## TASK DETAILS:
Whenever the word "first" appears in a line of the data below, copy that line.
* * * * *
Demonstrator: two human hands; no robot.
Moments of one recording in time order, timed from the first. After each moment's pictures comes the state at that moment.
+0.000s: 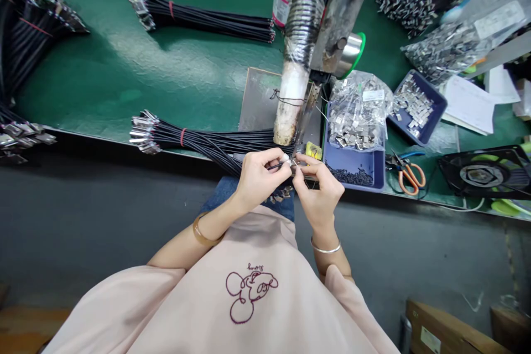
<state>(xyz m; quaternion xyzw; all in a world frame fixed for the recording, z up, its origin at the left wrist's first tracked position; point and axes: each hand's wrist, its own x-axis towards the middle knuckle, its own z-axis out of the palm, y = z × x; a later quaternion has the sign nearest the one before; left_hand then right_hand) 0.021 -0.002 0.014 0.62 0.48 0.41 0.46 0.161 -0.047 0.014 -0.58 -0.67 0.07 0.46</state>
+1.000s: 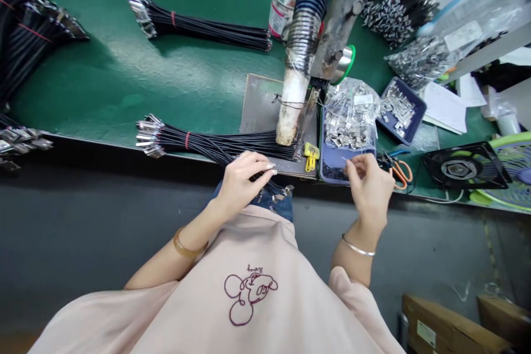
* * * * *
## WRITTEN REPLY:
Moments of one recording in time order, timed from the first. After each moment's pictures comes the state at that moment.
<state>(xyz m; quaternion xyzw; all in a world frame fixed for the recording, z up, its origin at the left wrist's first tracked position; point and axes: each hand's wrist, its own x-axis towards the middle knuckle, its own z-axis out of the palm, y = z × x; a later quaternion has the sign nearest the one before; left_hand then right_hand) 0.021 -0.002 0.014 0.62 0.48 0.41 0.46 0.161 -0.047 0.014 -0.58 -0.67 0.07 0.46</state>

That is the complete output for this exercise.